Martin Indyk resigns as U.S. Mideast envoy



Martin Indyk, the U.S. special Mideast envoy, has resigned, U.S. Secretary of State John Kerry announced Friday, marking the second time the Obama administration has lost a diplomat to help bring the Israelis and Palestinians closer to a settlement.

A former U.S. ambassador to Israel, Indyk was appointed to the envoy post of Mideast envoy last July by Kerry when he announced a resumption in peace talks with the goal of reaching a settlement within nine months.

But the talks collapsed before that target date amid what Kerry and other U.S. officials said were negative steps taken by both sides.

In a statement, Kerry’s spokesperson said Indyk would continue to work closely with the U.S. secretary of state on the Obama administration’s efforts to help Israelis and Palestinians resolve their conflict.

“The secretary expressed deep appreciation to Ambassador Indyk and his team for their untiring efforts to promote Israeli-Palestinian peace, and emphasized the administration’s commitment to continue the effort to achieve a lasting resolution,” the statement said.

“Ambassador Indyk has invested decades of his extraordinary career to the mission of helping Israelis and Palestinians achieve a lasting peace. It’s the cause of Martin’s career, and I’m grateful for the wisdom and insight he’s brought to our collective efforts,” Kerry noted.

“Martin’s simply invaluable, a terrific partner and friend, and he played a vital role in the progress that was made in the negotiations,” Kerry also said.

Indyk’s resignation marks the second time the White House has lost a Mideast peace envoy after a failed bid to bring the parties together. Former Sen. George Mitchell stepped down from the post in May 2011 after two years of frustrating efforts to get negotiations going.

Indyk, 62, had taken a leave of absence from his job as vice president and foreign policy director of Brookings when he was appointed envoy on July 29, 2013.

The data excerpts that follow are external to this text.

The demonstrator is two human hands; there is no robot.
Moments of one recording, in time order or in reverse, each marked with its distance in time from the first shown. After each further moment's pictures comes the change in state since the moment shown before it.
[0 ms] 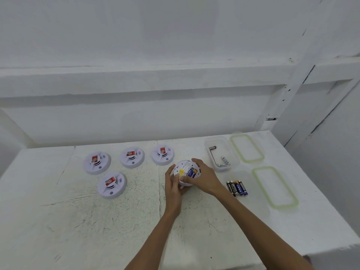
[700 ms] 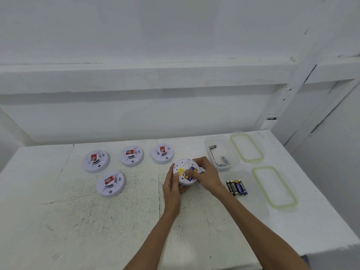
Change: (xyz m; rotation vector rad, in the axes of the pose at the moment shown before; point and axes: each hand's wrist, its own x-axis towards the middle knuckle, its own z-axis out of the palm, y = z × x) left_hand -0.002 0.000 -0.001 -0.024 0.033 0.024; right_hand 0.001 0.005 0.001 0.267 0.135 0.055
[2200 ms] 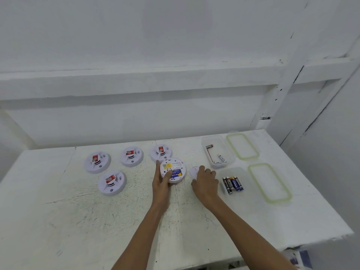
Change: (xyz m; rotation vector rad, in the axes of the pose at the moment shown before) left_hand 0.016 0.013 -0.029 -0.108 -0.050 -0.067; right_hand -0.035 0.004 0.023 -1.008 0.113 0.118
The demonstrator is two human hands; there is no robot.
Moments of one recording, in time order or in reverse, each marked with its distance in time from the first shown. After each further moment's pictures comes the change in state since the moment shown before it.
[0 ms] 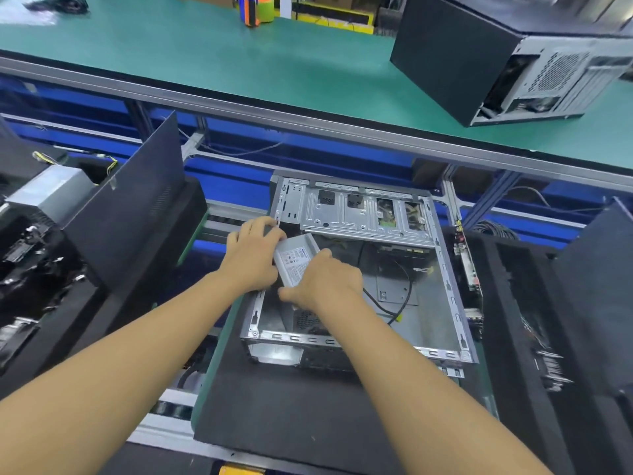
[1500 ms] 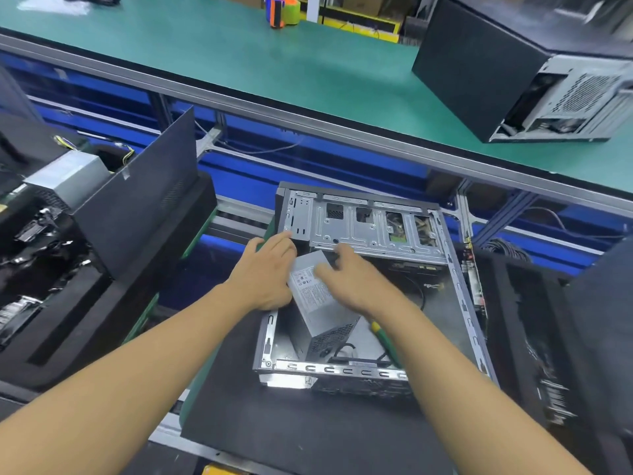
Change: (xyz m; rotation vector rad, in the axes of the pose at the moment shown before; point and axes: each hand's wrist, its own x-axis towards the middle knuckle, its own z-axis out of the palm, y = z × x) left_hand -0.018 0.021 0.001 0.171 -0.113 0.141; right_hand 0.005 0.054 -0.028 0.487 -0.115 -0.255
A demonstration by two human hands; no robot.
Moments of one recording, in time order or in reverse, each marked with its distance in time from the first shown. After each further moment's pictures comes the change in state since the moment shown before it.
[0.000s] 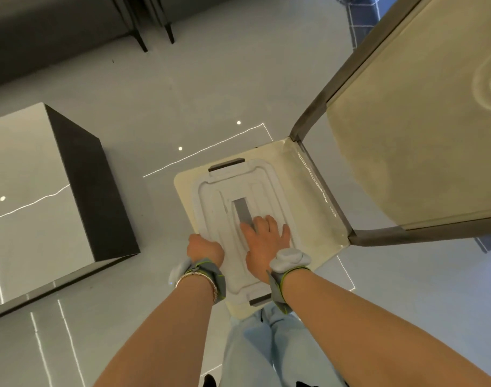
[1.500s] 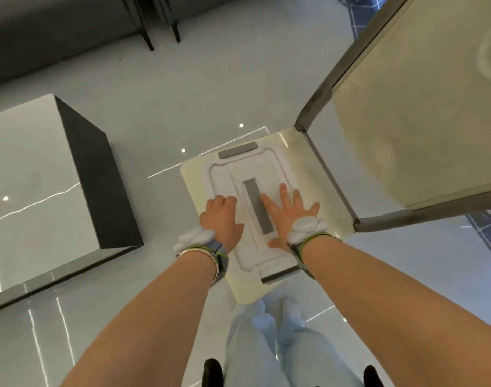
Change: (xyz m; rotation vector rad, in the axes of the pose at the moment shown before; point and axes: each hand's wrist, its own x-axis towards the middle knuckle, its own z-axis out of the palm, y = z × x) left_hand -0.023 -0.007 -0.011 0.682 0.025 0.814; right_hand -0.019 0.022 -0.031 -0.263 -0.125 0.080
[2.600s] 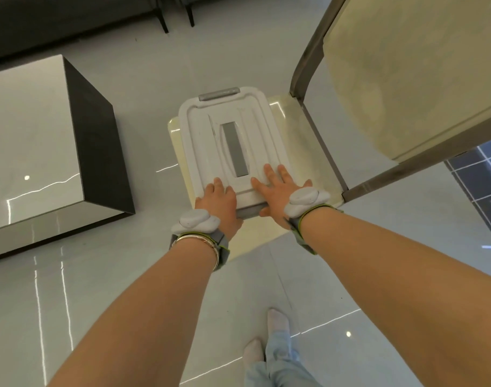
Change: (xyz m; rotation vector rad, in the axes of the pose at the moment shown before) left_hand -0.048 0.034 0.119 0.336 0.047 -0.110; right_hand -0.013 0.047 0.087 -0.011 0.090 -0.213
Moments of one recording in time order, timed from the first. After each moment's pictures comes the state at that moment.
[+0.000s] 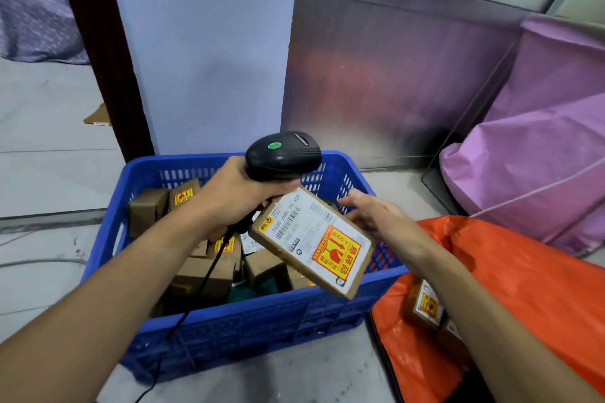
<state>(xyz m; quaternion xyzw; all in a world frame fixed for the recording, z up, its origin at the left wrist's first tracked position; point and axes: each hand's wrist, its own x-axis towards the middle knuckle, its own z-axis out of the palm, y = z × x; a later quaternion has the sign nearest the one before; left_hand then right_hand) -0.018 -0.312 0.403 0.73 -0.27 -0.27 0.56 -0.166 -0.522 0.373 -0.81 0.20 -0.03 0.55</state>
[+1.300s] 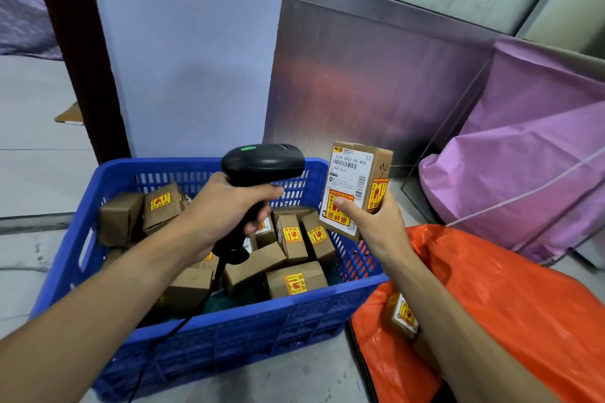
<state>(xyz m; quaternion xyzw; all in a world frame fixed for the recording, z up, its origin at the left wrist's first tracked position) -0.027 -0.318 0.385 0.65 -0.24 -0.31 0.66 -0.153 -0.550 0.340 -0.77 0.31 -0.24 0.50</state>
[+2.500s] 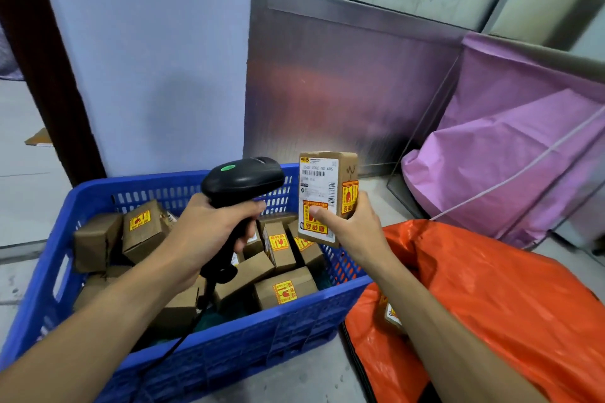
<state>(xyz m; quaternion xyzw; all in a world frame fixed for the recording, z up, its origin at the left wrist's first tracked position) -0.039 -0.330 0.382 0.65 -0.21 -0.29 0.67 -0.156 -0.547 0.347 -0.79 0.30 -0.22 0.49</state>
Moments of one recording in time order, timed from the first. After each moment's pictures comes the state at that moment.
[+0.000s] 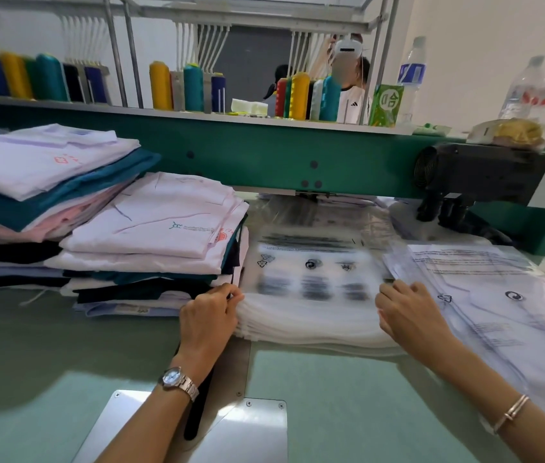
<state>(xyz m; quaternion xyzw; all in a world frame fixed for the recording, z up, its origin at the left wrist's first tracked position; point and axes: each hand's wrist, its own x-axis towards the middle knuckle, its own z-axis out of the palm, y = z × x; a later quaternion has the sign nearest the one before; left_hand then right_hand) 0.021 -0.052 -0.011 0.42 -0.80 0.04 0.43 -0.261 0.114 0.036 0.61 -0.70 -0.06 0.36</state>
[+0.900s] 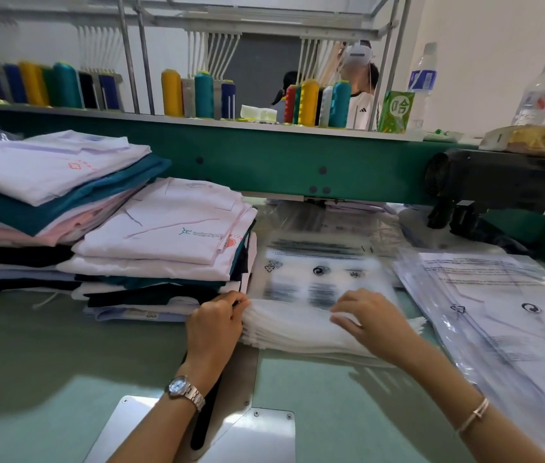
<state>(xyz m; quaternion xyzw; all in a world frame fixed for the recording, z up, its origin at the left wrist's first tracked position) 0.020 -0.056 -0.015 0.41 -0.78 -0.01 0.47 -0.226 0.071 0.036 0.70 -0.70 0.10 0.12</state>
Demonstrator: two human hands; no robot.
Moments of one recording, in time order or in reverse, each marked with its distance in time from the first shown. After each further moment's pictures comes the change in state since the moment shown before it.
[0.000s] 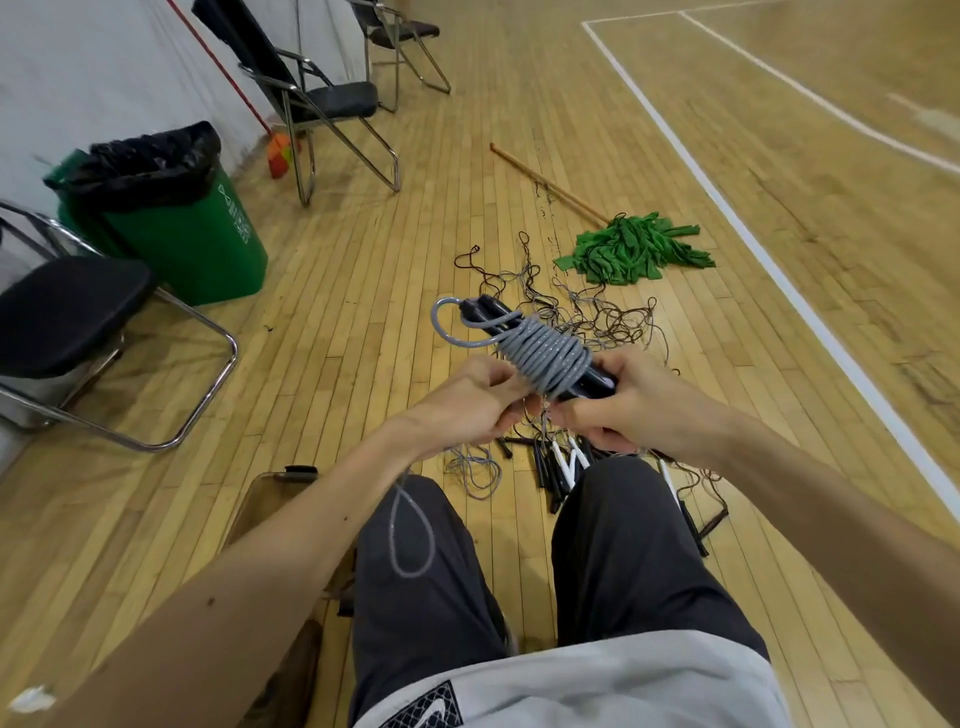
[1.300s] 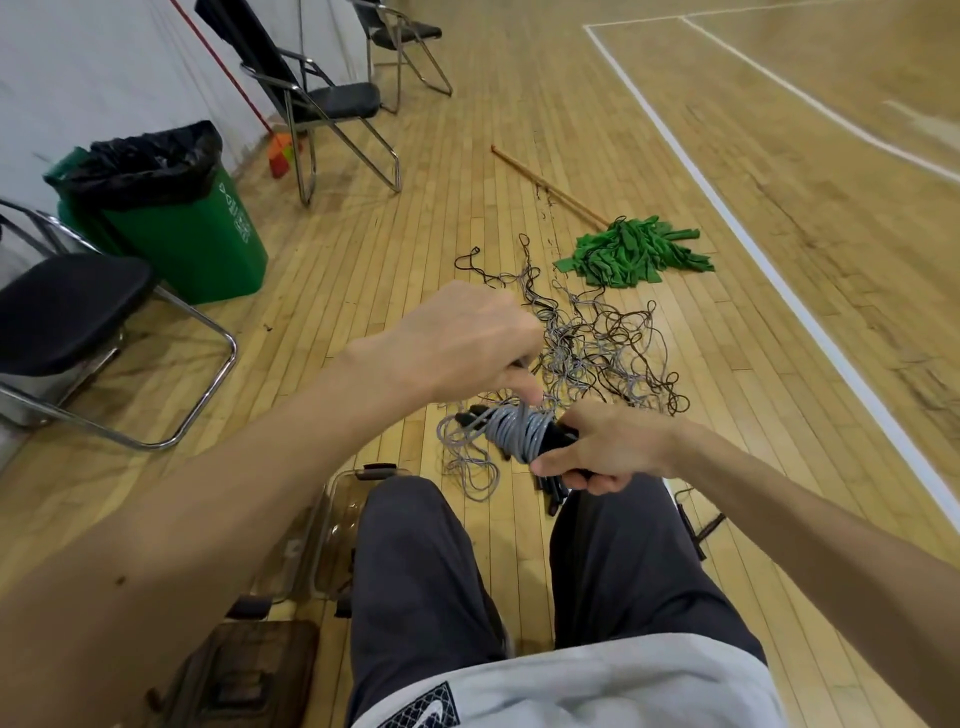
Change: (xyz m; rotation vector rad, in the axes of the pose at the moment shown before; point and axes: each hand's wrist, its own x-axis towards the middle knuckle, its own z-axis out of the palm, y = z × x) left_hand -0.012 0.075 -0.028 1.493 0.025 0.583; right_hand 0.028 0.029 0.012 -0.295 -0.175 0.425
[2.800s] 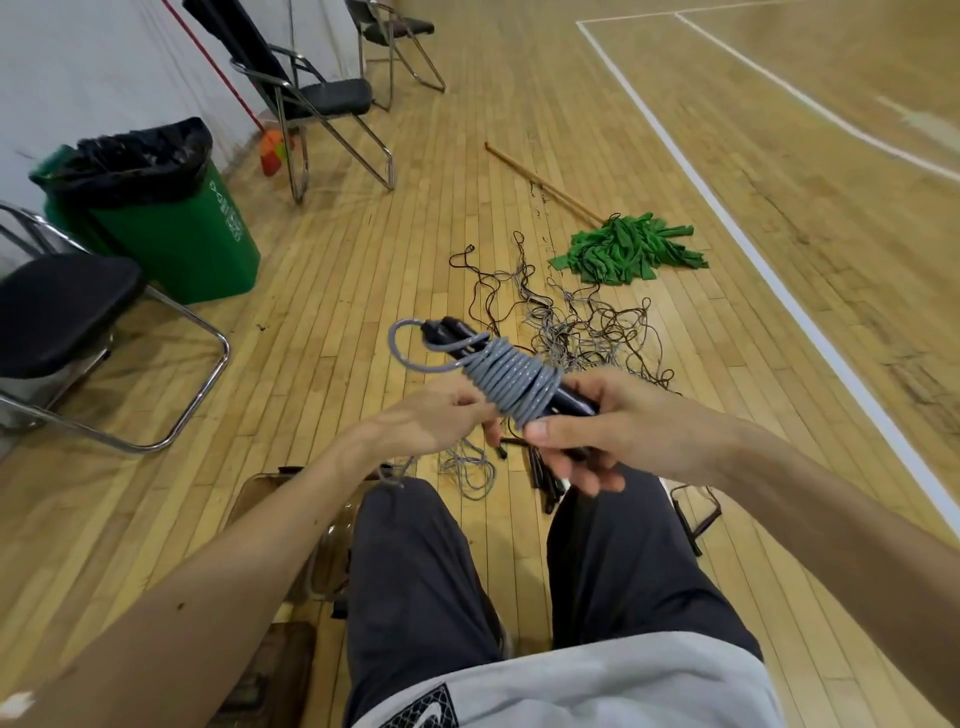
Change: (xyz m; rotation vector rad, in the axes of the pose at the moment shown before) left_hand -0.021 -0.011 0.114 -1.045 -0.103 -0.448; right_hand -0.048 -0.022 -0.003 0.326 -0.056 -0.454
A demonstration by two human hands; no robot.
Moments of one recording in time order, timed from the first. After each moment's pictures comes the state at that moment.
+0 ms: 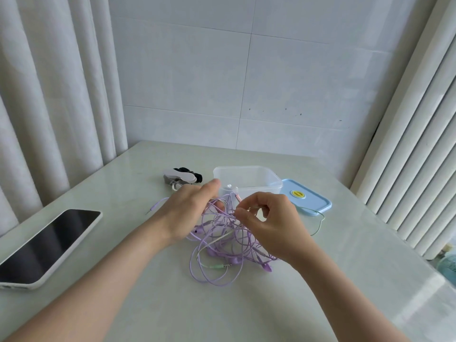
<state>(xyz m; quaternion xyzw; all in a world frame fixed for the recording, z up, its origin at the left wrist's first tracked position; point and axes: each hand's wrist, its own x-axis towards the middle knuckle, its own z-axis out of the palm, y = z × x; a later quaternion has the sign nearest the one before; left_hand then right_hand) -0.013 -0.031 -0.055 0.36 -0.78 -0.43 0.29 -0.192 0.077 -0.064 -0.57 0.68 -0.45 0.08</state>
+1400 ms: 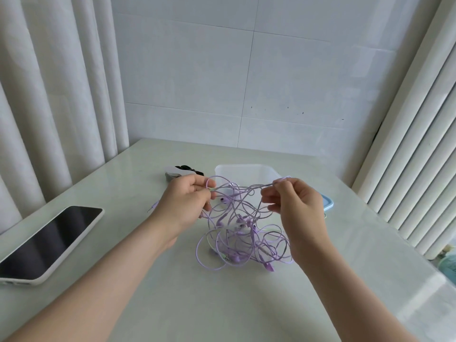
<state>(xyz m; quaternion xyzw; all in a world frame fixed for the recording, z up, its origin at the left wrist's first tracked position) -0.023 -0.034 -0.062 0.39 -0.65 -0.51 0.41 -0.191 0.077 -0.049 -0.34 0.59 -0.70 0.21</state>
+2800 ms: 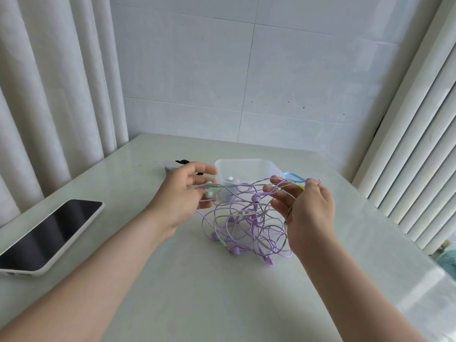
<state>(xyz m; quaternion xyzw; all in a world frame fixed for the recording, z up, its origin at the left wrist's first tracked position) -0.017 -0.036 -0.062 0.35 -0.64 -0.54 0.41 -0.191 0.079 -0.042 -0.16 0.48 -0.81 0.29</state>
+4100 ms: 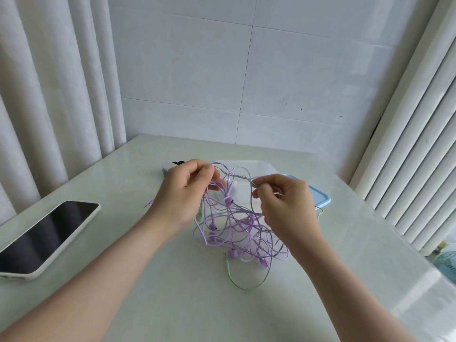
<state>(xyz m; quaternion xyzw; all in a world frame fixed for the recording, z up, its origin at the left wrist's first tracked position) -0.022 -0.027 -0.059 0.27 -0.70 -0.45 0.48 -0.190 0.078 -0.052 -0.47 0.67 -0.57 0.08</state>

At the time, he thanked Obama and Kerry for “entrusting me with the mission of helping you take this breakthrough and turn it into a full-fledged Israeli-Palestinian peace agreement.”

“It is a daunting and humbling challenge, but one that I cannot desist from,” Indyk said then.

Prior to joining Brookings, Indyk had served as former U.S. President Bill Clinton’s ambassador to Israel and was a key part of the 2000 Camp David peace talks. He was also a special assistant to Clinton and senior director for Near East and South Asian affairs at the National Security Council from 1993 to 1995. And he served as assistant secretary of state for Near Eastern affairs in the State Department from 1997 to 2000.

Deputy Special Envoy Frank Lowenstein will now serve as the Acting Special Envoy for Israeli-Palestinian Negotiations, according to the spokesperson.